The direct sum map on Grassmannians and jeu de taquin for increasing tableaux

TL;DR

This paper explores the geometric and combinatorial aspects of Grassmannian maps, connecting splitting coefficients with Schubert structure constants, and extends jeu de taquin theory to new contexts involving increasing tableaux.

Contribution

It introduces a geometric explanation for splitting coefficients, extends jeu de taquin to increasing tableaux, and provides combinatorial rules for computing various coefficients.

Findings

Established a geometric interpretation of splitting coefficients.

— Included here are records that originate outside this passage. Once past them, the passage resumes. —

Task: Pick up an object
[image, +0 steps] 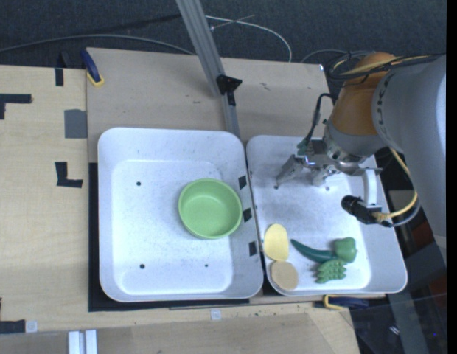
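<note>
Bins (125, 198) look matt speckled white plastic, bowl (210, 208) smooth green plastic w/ slight sheen, bench (37, 220) pale wood.

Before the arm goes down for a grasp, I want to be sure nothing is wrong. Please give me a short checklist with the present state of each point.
1. Gripper is above the right bin: ok.
2. Nothing between the fingers: ok.
3. Fingers spread open: ok.
4. Gripper is above an item: not ok; the yellow piece, tan disc, green pepper and green bunch lie at the bin's near end.
5. Items far enough apart for a clean grasp: cannot tell; they lie close together.
6. Green bowl in the left bin is out of the way: ok.
</note>
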Robot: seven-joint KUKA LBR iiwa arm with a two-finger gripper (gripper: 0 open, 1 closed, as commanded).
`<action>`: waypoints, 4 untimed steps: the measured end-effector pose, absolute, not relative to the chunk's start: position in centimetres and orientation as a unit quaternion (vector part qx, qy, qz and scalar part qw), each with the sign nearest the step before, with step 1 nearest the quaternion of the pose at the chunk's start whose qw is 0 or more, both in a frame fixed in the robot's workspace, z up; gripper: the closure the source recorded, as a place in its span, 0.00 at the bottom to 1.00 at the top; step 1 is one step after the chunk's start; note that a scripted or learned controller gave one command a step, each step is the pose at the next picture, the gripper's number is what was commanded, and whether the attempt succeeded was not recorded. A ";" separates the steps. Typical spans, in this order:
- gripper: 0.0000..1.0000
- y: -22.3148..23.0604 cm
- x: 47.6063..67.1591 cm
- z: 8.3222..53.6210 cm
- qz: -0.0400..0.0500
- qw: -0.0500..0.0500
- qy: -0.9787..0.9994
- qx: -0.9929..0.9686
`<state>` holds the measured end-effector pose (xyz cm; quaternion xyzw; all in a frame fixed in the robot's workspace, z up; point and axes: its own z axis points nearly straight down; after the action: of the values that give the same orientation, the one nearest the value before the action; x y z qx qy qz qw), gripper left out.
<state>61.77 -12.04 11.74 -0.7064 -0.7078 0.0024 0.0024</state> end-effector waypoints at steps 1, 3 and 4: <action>0.00 -12.0 61.7 8.7 0.002 0.000 -0.708 -0.706; 1.00 -12.0 62.3 14.2 -0.001 -0.001 -0.708 -0.707; 1.00 -11.0 62.8 19.7 -0.001 -0.001 -0.708 -0.706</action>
<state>62.82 -10.98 19.67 -0.7062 -0.7080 -0.0012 -0.0014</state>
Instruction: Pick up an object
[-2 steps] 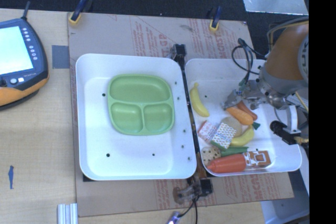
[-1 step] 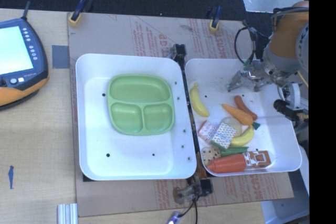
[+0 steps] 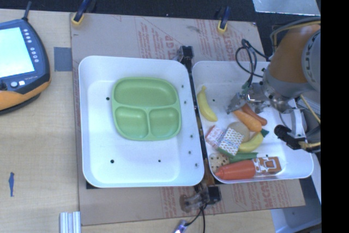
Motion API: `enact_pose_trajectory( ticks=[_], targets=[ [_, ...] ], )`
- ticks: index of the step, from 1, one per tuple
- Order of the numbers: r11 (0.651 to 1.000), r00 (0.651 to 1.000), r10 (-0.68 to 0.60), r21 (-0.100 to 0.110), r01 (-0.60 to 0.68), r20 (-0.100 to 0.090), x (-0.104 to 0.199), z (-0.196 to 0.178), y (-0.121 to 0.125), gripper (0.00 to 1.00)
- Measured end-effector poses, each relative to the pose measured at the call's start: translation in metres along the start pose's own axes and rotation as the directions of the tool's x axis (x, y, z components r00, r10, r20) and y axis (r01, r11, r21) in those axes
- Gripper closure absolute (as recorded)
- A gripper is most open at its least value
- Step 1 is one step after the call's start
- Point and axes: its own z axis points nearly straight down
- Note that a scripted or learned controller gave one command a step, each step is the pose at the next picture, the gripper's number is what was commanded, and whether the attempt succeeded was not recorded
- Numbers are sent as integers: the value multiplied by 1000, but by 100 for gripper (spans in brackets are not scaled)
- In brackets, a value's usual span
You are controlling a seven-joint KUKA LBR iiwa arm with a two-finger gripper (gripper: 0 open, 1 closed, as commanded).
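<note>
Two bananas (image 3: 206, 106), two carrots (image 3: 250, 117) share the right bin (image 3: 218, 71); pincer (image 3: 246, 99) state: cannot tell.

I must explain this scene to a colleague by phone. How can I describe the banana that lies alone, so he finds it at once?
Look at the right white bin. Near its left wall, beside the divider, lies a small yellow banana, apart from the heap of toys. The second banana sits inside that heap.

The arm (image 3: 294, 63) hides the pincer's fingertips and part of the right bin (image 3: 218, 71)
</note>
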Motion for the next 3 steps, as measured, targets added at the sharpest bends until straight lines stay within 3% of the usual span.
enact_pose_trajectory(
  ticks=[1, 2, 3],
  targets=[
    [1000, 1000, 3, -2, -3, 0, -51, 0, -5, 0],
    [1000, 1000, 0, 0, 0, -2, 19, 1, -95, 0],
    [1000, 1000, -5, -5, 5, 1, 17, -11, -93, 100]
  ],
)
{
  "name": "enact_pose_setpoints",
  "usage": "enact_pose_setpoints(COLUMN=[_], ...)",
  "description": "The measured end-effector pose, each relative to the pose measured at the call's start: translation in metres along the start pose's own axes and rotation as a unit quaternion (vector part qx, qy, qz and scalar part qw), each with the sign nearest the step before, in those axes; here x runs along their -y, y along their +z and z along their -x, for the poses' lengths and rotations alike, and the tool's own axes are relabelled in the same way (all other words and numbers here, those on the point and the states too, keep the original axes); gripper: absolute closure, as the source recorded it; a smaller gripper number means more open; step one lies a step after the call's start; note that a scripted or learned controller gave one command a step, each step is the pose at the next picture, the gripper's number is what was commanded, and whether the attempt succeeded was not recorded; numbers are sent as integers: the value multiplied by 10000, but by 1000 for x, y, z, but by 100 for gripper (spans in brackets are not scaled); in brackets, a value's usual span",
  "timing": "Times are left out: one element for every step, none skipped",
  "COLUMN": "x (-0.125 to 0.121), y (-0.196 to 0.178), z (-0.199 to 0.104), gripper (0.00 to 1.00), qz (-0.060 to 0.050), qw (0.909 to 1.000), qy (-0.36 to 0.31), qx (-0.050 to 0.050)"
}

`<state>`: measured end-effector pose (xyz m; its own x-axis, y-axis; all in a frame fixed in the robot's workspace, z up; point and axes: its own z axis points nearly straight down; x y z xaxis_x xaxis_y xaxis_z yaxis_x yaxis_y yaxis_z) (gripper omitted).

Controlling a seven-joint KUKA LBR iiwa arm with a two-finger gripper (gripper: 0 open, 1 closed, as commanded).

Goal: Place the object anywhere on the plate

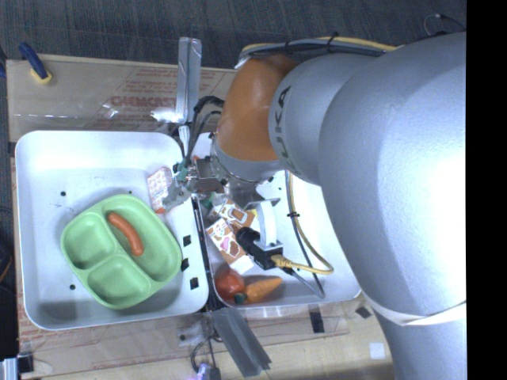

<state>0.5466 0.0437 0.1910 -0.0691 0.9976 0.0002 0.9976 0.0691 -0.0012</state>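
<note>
Progress: we judge the task unsettled; a sausage (125,233) lies on the green plate (95,283), which would meet the goal if it is the object meant, though other pieces wait in the right bin.
Left bin (40,172): we see the three-compartment green plate resting on its floor, tilted toward the lower left of the frame.
Plate contents: the orange-red sausage sits in the upper compartment, aslant; the two lower compartments look bare.
Bin edge: a small red-and-white packet (159,185) lies by the left bin's right wall, just beside the plate's upper rim and off the plate.
Gripper (207,182): we find it low over the divide between the bins, under the orange band; the wrist hides its working end, so we cannot tell how wide it stands or whether it carries anything.
Right bin (333,287): largely covered by the arm (380,165); at its near end we see printed cartons (227,240), a red tomato (229,282) and an orange carrot (261,289) touching it.
What is left: in our judgement, any further piece from the right bin has yet to cross to the plate.
</note>
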Motion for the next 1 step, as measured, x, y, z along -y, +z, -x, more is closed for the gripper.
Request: enact_pose_setpoints(x=[8], y=[1], z=[-5], gripper=[0], qz=[-31], qw=[9987], qy=[503], qx=[-1])
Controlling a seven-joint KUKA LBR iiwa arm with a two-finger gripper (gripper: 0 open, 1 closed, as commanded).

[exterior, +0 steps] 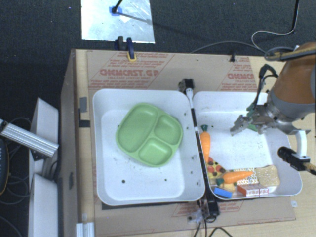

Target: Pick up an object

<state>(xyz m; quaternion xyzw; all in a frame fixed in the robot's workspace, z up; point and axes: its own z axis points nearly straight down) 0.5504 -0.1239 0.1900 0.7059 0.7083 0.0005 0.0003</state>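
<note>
green divided plate (149,134) lay in left bin (106,181) | carrot (205,143) and small toys crowded right bin's (291,181) near edge | gripper (242,125) hovered above bare floor, its grip unreadable, holding nothing visible | step: approach; next calls for descent onto carrot

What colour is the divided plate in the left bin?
Light green, seen in the camera view: the divided plate.

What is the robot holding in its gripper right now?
Nothing. The gripper hangs over a bare part of the right bin, with nothing between its fingers. The carrot and the other toys lie apart from it.
</note>
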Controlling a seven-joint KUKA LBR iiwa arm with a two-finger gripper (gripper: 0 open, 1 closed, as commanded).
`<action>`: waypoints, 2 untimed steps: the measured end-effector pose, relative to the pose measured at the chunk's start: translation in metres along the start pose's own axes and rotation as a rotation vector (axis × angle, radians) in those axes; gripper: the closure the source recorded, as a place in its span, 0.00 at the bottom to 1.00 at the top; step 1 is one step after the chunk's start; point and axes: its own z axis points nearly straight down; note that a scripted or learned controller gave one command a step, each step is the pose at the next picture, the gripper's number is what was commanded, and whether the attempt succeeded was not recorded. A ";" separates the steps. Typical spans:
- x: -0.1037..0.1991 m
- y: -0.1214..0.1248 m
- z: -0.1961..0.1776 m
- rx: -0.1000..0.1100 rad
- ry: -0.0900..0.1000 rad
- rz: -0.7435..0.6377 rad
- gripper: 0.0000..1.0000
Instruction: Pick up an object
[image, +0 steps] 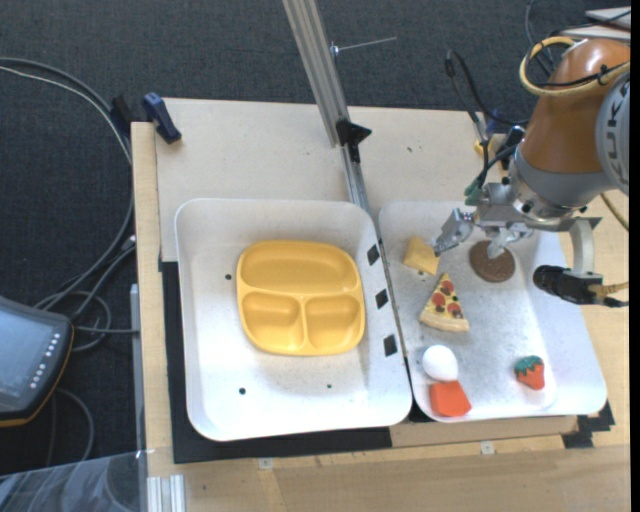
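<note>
Tool (478, 228) hovers over right white bin (570, 330) at 12 o'clock — fingers spread, gripping nothing — round brown cookie (492, 264) just beneath, yellow cheese wedge (421, 257) beside.

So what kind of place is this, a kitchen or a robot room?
Probably a robot lab, not a kitchen. The food is toys, like the pizza slice and strawberry, lying in a white bin on a workbench, with a robot arm and cables around.

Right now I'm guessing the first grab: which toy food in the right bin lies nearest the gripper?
The cheese wedge, just left of the gripper. The cookie and pizza slice lie farther off.
</note>
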 end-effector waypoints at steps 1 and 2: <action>0.000 0.000 0.000 -0.001 0.000 0.001 0.00; -0.002 -0.003 0.063 0.006 0.000 0.002 0.00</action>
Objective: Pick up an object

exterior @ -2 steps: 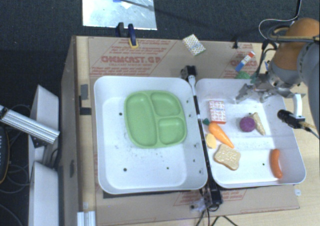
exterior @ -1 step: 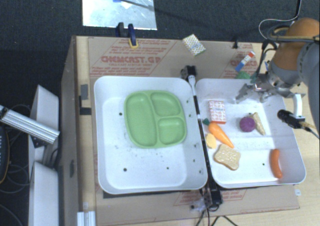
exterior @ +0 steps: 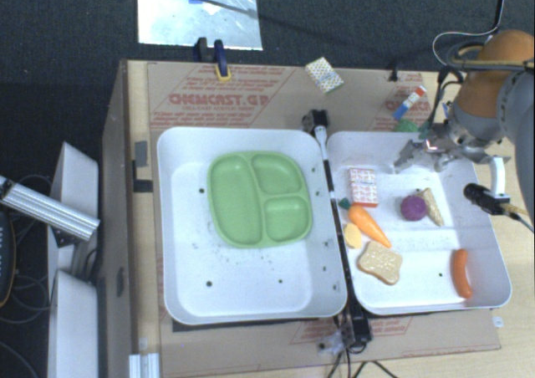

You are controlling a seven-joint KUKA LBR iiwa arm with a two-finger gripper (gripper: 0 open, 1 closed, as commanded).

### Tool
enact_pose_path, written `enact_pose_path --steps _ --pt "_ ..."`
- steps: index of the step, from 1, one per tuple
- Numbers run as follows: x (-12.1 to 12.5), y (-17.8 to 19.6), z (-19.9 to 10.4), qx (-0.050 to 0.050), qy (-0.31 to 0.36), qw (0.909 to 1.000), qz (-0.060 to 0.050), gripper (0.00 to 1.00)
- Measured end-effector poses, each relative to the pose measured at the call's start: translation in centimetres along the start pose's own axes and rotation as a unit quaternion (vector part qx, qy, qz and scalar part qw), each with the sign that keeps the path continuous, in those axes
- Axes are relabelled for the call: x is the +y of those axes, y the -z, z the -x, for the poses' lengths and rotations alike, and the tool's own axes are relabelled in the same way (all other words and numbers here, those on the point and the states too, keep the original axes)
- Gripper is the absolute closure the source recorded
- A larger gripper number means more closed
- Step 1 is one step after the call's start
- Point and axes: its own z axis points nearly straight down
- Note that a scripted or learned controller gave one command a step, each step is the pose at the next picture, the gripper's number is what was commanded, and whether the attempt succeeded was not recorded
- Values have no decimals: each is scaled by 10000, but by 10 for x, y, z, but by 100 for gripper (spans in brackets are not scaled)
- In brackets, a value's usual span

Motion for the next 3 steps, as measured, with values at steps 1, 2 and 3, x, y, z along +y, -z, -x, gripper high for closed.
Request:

Extended jeu de taquin to increasing tableaux.

Provided rules for computing multiple types of coefficients.

Abstract

The direct sum map Gr(a,n) x Gr(b,m) -> Gr(a+b,m+n) on Grassmannians induces a K-theory pullback that defines the splitting coefficients. We geometrically explain an identity from [Buch '02] between the splitting coefficients and the Schubert structure constants for products of Schubert structure sheaves. This is related to the topic of product and splitting coefficients for Schubert boundary ideal sheaves. Our main results extend jeu de taquin for increasing tableaux [Thomas-Yong '09] by proving transparent analogues of [Sch\"{u}tzenberger '77]'s fundamental theorems on well-definedness of rectification. We then establish that jeu de taquin gives rules for each of these four kinds of coefficients.